Selain agenda tersebut, Teddy menyebut Presiden juga melakukan silaturahmi dengan para pemimpin negara Muslim dalam beberapa hari terakhir. “Dalam beberapa hari di suasana Idulfitri ini Presiden Prabowo juga melaksanakan silaturahmi melalui sambungan telepon dengan para pemimpin negara Muslim,” kata Teddy.

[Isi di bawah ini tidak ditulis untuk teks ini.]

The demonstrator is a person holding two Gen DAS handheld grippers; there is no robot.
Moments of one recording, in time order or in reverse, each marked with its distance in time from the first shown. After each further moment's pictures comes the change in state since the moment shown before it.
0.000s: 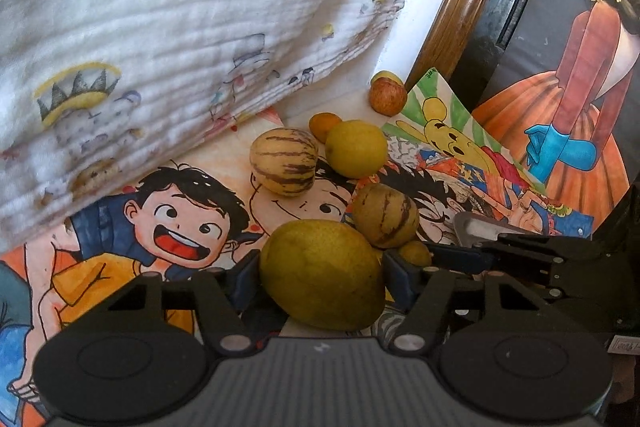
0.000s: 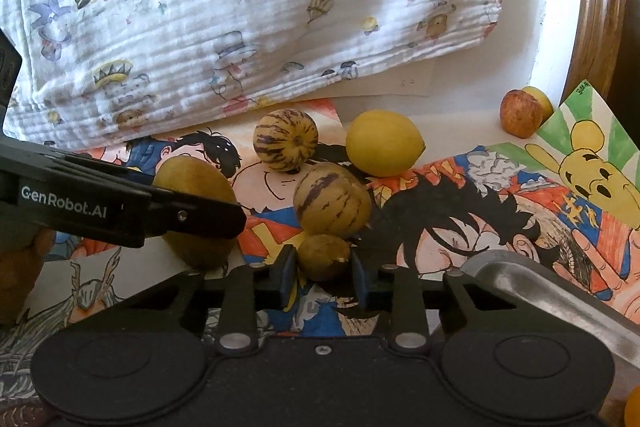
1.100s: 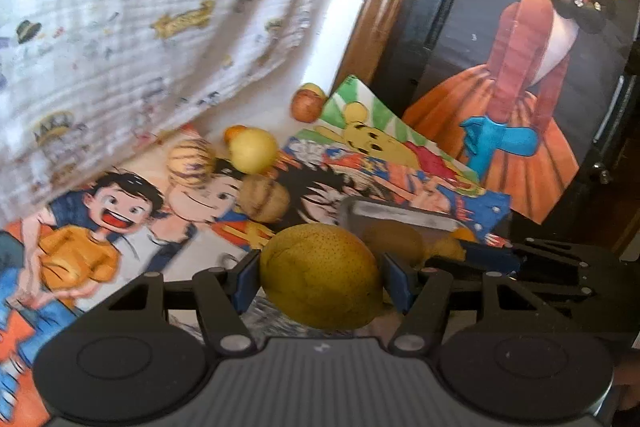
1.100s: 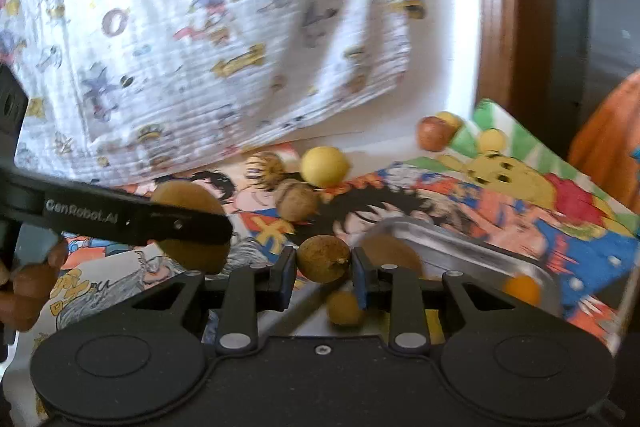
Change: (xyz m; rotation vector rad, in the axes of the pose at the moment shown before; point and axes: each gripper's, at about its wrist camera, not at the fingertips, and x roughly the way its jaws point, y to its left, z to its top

Menurut Teddy, sejumlah tokoh yang telah dihubungi antara lain Presiden Republik Turkiye Recep Tayyip Erdoğan, Perdana Menteri Pakistan Shehbaz Sharif, Raja Yordania Hasyimiah Abdullah II, serta Perdana Menteri Arab Saudi Mohammed bin Salman.
Teddy menambahkan, Presiden masih akan melanjutkan komunikasi dengan kepala negara lainnya dalam waktu dekat. “Beberapa Kepala Negara lainnya juga akan dihubungi dalam waktu dekat, menunggu konfirmasi dari masing-masing negara,” ujarnya.
Ia menilai silaturahmi Idulfitri tersebut tidak hanya menjadi tradisi perayaan keagamaan, tetapi juga memiliki makna strategis bagi hubungan internasional Indonesia, termasuk dalam memperkuat hubungan bilateral dan kerja sama antarnegara Muslim.
“Silaturahmi ini menjadi wujud eratnya persaudaraan dan kerja sama antar negara-negara Muslim, sekaligus memperkuat hubungan bilateral di tengah suasana penuh keberkahan,” kata Teddy.
Lebih lanjut, Teddy menyampaikan Idulfitri juga menjadi momentum untuk menegaskan peran Indonesia sebagai negara dengan populasi Muslim terbesar di dunia dalam membangun jembatan persaudaraan dan persatuan global, serta memperkuat komitmen kerja sama dan perdamaian di dunia Islam.